Lots to do, and little time to do it, but it's nice to have a little bit of a breather before the hurricane slams again. The 12 hour days were starting to get to me.

Thursday, September 07, 2006

New Musical Score

I almost forgot to mention another exciting bit of news! You will probably notice that the music in my film has changed. Well, I got back in touch with a good friend of mine, Michael Brennan, and learned that he was wanting to get into film scoring. So when I told him I was working on a short film myself, he wanted to try his hand at scoring my piece. I am very happy with the work he did and would highly recommend him to anyone looking for a talented composer that's just a pleasure to work with - very open to feedback, works very fast, and very creative.

I was also impressed with how well he understood the story and wrote music to support what was going on onscreen. It's just such a pleasure collaborating with another artist that really knows what he is doing and adds such quality to the work. The creative banter is also very fulfilling and inspiring, my images sparking ideas in him, and his music sparking further ideas in me.

This kind of thing reaffirms why I want to be a director.

Tuesday, August 22, 2006

Short Film Polish: Pass 1

Click HERE to download the rough cut of the film after two rounds of blocking and into the polish pass on the first two-thirds (to download, just click the "free" button towards the bottom of the page - you'll be required to wait a minute or so, enter the password, and you'll be able to download. Sorry about the hassle, but my website host is down at the moment.)
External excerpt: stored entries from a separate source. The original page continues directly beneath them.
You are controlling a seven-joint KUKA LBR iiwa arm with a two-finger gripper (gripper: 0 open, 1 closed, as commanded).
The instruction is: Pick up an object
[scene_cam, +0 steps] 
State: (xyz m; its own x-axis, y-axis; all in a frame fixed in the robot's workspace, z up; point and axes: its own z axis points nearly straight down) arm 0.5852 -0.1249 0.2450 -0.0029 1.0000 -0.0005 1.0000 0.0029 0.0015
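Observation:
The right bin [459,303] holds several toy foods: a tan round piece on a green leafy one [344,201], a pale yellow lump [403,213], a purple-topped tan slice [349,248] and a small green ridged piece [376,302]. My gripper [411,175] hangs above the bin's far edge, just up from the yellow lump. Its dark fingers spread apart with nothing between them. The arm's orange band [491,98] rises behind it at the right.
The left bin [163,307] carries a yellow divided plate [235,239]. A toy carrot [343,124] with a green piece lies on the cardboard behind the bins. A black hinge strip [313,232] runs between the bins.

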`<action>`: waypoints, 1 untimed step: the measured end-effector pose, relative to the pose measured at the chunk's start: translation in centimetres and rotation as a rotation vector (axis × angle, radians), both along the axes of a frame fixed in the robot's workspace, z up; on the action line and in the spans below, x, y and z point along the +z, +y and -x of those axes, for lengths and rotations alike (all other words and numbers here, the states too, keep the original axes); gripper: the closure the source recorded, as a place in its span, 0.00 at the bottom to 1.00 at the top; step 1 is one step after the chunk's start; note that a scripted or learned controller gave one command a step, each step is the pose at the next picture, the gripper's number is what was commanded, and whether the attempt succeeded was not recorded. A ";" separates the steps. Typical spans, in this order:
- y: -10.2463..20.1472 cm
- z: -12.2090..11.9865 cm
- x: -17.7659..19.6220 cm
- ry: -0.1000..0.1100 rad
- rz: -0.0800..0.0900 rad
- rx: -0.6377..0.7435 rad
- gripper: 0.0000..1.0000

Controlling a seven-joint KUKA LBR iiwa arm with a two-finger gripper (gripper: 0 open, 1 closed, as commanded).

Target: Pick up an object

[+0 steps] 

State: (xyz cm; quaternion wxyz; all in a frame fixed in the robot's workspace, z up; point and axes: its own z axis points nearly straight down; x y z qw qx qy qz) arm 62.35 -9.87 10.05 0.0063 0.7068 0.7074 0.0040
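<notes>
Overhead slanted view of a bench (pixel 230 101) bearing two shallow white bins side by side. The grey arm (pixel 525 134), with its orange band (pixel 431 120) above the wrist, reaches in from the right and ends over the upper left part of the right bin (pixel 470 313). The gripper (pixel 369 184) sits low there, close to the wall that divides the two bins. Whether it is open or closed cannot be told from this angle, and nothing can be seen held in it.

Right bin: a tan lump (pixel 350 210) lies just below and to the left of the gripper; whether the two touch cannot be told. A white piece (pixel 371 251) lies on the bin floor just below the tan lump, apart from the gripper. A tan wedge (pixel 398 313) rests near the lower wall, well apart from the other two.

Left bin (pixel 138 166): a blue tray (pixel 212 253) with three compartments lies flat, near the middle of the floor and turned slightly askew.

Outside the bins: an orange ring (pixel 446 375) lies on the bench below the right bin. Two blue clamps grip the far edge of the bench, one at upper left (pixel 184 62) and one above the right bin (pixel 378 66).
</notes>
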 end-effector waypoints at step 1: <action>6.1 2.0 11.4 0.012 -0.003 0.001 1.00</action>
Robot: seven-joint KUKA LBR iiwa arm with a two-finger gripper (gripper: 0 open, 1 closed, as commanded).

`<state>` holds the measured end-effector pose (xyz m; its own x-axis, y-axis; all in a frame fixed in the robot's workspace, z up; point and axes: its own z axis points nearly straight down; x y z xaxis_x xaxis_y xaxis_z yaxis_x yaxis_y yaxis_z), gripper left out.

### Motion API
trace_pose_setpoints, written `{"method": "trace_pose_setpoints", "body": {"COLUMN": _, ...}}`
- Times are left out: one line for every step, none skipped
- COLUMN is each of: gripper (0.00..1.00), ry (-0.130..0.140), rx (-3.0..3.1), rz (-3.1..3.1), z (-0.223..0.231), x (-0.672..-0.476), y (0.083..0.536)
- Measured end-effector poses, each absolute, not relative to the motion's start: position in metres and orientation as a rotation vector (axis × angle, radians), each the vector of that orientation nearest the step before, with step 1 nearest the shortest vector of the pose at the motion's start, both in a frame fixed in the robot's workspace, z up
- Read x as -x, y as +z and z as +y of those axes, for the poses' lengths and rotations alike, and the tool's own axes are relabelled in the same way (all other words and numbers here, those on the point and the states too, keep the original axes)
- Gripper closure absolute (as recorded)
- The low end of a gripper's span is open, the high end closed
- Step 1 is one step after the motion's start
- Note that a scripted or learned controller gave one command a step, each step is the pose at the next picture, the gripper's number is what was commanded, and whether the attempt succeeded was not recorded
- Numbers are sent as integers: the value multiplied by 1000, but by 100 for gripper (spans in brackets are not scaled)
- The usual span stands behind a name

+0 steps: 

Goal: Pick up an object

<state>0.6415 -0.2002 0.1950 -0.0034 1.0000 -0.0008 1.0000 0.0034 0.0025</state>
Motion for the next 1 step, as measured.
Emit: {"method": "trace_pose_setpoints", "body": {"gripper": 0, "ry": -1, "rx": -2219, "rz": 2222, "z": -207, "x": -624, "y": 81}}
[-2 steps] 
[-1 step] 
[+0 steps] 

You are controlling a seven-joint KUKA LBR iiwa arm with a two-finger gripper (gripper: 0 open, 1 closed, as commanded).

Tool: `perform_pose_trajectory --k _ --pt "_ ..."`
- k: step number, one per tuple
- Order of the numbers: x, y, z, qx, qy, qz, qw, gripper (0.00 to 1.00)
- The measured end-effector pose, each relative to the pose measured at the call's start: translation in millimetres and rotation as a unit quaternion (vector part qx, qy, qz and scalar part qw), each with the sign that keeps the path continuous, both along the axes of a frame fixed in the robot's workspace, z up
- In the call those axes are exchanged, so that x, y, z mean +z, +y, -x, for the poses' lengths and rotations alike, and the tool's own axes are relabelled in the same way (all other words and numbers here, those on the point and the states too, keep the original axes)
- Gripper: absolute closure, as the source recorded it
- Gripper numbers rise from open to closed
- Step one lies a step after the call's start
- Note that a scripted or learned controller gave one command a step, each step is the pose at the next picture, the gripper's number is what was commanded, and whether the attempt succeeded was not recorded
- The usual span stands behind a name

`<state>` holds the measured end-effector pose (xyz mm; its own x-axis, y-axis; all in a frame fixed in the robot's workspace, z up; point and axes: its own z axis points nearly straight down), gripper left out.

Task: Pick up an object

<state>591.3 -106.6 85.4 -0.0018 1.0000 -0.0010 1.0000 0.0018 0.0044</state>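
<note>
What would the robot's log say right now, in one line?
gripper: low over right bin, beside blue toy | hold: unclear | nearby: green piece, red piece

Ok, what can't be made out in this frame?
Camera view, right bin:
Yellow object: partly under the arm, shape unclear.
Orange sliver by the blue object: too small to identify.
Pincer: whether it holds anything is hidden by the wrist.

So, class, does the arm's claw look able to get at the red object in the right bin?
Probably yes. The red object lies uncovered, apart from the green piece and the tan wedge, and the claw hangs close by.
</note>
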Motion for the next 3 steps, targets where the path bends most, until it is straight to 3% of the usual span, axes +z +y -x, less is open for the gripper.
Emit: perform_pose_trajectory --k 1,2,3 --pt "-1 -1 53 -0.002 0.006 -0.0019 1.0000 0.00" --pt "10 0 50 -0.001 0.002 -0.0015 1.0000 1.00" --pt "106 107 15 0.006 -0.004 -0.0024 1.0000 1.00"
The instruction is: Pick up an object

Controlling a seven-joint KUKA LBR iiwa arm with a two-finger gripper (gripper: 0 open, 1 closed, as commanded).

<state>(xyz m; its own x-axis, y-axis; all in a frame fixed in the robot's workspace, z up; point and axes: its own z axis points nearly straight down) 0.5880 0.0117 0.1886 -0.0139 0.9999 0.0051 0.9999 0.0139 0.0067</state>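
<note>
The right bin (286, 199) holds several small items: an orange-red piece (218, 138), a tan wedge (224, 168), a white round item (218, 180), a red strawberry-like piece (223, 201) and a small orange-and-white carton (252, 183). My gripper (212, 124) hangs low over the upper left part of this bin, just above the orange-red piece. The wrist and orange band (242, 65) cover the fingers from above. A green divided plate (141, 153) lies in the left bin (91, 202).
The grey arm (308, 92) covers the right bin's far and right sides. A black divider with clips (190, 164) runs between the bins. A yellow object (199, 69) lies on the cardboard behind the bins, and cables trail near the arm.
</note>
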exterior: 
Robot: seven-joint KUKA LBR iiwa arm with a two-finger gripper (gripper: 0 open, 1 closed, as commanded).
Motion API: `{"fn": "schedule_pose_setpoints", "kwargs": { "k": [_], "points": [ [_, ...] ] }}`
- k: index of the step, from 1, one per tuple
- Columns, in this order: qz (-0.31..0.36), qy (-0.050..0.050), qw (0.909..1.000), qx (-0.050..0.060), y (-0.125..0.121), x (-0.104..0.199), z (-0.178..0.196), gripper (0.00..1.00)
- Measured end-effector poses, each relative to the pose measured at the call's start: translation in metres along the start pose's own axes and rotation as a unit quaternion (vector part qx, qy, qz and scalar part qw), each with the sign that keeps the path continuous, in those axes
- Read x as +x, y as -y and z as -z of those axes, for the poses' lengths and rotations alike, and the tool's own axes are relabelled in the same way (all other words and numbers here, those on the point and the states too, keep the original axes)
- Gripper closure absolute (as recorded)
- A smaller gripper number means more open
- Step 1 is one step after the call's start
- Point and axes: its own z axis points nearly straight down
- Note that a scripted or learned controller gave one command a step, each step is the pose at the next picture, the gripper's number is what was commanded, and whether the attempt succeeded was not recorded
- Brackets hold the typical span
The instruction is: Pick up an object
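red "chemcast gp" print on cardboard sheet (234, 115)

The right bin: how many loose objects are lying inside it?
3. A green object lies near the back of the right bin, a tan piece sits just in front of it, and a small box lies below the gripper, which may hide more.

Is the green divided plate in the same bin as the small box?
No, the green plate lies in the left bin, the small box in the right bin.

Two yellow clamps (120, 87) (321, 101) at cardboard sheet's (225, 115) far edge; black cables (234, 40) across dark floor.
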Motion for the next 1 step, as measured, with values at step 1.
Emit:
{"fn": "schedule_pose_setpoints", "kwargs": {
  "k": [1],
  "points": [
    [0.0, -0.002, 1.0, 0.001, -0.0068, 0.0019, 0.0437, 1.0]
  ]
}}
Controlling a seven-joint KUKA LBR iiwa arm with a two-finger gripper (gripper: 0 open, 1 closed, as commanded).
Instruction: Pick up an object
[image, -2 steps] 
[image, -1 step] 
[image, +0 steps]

Things are starting to shape up a little bit, but honestly, what I have now is what my SECOND pass of blocking should have looked like. I'm not exactly sure why I got so stuck. It probably had something to do with being depressed after I moved back to Utah, and something to do with it being so long since I had actually animated after no animation assignments during Class 5 (Story Development) and getting scared of the animation process a little bit.

I've been reading David Mamet's book On Directing Film and it has really helped me solidify in my mind how to analyze and strengthen my film as a whole, how to approach the creative decisions involved in making a film - "do I need this?", "what's missing here?", "what is the purpose of this shot?", "what happens if I take this shot out?", etc.

They are questions I've already been asking, but not on this level. The more I work at the film, the more it tells me what it needs.

It's the classic artist struggle - how do I get what's in my head out there on the screen?

I've had several breakthroughs in my animation recently and i'm finally applying a lot of the principles and coming up with a workflow that seems to work for me, which is exciting. I have never been more challenged and have never grown as much. I've also never worked as hard, though that has happened in fits and spurts. Despite the rockiness of being part of the first class to go through, I do not regret my decision to learn at AnimationMentor.

I am currently considering retaking the short film class to give me more time to finish my film.